#### [To do]
Going line by line through the records below, count those containing the word "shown", then give only the count.
————————
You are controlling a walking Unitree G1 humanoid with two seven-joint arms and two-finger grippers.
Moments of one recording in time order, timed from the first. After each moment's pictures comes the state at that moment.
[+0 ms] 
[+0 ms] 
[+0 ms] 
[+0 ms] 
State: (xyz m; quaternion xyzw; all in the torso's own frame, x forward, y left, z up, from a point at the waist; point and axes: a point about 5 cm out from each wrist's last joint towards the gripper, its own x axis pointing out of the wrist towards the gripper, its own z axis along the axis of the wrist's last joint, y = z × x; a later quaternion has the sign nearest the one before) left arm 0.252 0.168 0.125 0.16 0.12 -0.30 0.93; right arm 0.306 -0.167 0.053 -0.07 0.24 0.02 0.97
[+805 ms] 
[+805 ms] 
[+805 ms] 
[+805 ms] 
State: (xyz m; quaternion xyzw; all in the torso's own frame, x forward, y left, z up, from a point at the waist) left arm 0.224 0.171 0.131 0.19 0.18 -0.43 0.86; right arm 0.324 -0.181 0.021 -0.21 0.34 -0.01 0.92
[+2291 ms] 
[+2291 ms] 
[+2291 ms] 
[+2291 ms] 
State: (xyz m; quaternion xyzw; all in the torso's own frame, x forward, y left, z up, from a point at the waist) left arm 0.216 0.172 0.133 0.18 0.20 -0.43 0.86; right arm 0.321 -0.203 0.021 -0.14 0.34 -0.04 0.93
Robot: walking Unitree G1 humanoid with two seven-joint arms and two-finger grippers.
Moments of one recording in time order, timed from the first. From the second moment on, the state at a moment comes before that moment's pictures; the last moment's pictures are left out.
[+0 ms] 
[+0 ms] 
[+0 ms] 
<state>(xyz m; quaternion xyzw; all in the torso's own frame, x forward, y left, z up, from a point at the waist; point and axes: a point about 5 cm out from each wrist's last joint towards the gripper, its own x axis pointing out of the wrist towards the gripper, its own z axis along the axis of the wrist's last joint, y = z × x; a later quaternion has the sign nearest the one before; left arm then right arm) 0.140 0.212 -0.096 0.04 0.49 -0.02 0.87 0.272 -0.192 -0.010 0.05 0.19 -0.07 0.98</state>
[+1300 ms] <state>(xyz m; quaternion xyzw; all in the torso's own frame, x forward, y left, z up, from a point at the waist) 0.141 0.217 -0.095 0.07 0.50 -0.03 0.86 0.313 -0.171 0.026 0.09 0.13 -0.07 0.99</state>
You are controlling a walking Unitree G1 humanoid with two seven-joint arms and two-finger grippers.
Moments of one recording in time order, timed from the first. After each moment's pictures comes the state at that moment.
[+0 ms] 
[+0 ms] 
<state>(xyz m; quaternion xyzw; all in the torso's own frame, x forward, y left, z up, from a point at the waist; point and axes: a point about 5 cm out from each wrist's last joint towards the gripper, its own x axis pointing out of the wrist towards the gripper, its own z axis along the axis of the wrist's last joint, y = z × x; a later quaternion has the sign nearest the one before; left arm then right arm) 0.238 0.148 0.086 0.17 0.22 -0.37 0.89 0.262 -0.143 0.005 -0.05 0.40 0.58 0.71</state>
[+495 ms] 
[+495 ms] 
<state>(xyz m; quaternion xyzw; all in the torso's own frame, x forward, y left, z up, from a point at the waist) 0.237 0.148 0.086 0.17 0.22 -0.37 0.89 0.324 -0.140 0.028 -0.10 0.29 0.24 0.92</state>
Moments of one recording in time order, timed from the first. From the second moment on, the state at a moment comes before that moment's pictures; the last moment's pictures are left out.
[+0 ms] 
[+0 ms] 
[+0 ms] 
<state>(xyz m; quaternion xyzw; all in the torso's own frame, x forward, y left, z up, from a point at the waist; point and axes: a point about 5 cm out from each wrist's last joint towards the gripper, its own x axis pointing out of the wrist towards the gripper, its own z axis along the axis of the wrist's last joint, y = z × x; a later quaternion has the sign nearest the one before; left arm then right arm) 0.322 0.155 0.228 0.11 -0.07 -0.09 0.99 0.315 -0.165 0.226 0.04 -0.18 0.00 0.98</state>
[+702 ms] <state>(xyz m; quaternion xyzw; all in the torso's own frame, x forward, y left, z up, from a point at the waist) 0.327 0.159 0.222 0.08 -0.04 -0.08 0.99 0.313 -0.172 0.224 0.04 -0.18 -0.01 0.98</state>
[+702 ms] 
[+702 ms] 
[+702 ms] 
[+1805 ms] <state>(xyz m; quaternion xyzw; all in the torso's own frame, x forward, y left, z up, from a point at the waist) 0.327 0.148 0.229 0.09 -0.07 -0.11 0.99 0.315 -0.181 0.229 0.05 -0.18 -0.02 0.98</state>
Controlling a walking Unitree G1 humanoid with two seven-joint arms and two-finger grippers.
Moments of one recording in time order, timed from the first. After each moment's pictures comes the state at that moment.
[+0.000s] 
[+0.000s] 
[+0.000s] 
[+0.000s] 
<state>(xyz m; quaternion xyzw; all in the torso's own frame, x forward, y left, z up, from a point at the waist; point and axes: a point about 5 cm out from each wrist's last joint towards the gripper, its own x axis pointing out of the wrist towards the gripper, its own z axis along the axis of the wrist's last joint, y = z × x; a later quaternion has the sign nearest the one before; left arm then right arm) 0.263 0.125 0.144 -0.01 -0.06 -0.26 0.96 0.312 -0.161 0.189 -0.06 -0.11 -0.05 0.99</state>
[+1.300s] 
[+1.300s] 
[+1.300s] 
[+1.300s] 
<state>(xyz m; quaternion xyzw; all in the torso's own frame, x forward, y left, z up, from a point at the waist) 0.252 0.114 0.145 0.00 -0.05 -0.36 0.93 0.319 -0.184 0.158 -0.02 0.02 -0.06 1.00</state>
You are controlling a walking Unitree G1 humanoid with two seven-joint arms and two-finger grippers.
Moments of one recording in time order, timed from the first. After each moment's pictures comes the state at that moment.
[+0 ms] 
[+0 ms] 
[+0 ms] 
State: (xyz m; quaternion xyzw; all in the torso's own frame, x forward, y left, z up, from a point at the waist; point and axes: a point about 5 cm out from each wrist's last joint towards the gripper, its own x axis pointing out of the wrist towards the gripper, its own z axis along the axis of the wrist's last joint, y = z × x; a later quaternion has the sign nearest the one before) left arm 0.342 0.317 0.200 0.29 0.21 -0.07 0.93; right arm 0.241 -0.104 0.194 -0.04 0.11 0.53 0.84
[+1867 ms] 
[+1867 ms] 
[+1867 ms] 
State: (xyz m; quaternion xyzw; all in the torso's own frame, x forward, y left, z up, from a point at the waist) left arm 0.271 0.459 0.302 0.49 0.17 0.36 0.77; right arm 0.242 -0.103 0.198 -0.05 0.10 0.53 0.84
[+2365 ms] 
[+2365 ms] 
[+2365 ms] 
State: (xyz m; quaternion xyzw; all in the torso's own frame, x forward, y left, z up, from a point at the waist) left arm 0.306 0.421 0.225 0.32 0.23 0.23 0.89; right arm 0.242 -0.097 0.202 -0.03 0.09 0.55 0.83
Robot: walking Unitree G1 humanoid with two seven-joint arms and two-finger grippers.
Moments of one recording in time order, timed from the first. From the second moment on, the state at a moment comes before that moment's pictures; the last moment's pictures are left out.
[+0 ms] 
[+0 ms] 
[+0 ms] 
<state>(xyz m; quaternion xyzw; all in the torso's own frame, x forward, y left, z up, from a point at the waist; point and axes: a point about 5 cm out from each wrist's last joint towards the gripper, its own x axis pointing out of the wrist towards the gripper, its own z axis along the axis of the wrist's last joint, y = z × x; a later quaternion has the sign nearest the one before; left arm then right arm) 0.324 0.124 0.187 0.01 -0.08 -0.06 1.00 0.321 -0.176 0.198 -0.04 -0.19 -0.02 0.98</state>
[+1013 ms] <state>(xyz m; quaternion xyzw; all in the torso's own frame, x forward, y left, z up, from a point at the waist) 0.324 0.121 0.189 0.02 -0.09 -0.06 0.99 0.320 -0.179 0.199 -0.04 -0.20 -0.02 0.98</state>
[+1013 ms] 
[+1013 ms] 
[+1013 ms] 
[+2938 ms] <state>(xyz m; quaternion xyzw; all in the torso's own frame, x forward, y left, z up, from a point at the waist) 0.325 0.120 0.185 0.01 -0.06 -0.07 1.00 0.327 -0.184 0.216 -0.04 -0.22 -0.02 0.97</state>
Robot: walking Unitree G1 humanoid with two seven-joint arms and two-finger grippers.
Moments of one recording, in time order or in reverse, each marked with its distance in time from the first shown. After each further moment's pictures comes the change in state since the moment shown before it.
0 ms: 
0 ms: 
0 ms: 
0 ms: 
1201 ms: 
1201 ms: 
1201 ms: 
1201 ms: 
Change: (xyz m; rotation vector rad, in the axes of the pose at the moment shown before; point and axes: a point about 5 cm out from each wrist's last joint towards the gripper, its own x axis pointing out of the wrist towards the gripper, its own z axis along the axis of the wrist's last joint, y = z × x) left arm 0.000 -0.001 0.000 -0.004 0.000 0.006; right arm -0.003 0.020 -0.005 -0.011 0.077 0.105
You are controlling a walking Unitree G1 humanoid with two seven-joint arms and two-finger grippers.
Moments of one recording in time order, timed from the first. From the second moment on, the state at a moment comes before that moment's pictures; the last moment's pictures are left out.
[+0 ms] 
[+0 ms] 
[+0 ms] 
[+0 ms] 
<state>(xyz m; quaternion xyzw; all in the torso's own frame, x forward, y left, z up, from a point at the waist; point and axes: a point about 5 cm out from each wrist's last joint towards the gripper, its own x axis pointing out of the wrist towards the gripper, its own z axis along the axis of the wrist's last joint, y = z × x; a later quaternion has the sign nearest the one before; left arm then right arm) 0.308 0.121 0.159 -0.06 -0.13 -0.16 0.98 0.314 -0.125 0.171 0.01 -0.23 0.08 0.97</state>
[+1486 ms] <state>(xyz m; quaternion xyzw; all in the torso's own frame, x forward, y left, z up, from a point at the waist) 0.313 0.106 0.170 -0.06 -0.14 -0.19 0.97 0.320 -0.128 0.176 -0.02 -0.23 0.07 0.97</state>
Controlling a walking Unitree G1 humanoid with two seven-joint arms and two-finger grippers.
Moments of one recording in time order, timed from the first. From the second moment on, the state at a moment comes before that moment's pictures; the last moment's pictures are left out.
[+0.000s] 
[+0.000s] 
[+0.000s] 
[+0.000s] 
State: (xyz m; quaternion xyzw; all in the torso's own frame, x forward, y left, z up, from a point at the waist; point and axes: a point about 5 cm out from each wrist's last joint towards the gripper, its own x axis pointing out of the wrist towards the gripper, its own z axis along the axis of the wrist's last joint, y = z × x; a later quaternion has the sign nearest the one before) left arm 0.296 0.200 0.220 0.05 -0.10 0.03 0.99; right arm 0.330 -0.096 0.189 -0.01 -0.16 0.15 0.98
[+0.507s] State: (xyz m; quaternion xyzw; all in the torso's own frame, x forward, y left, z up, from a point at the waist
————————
#### [Your solution]
2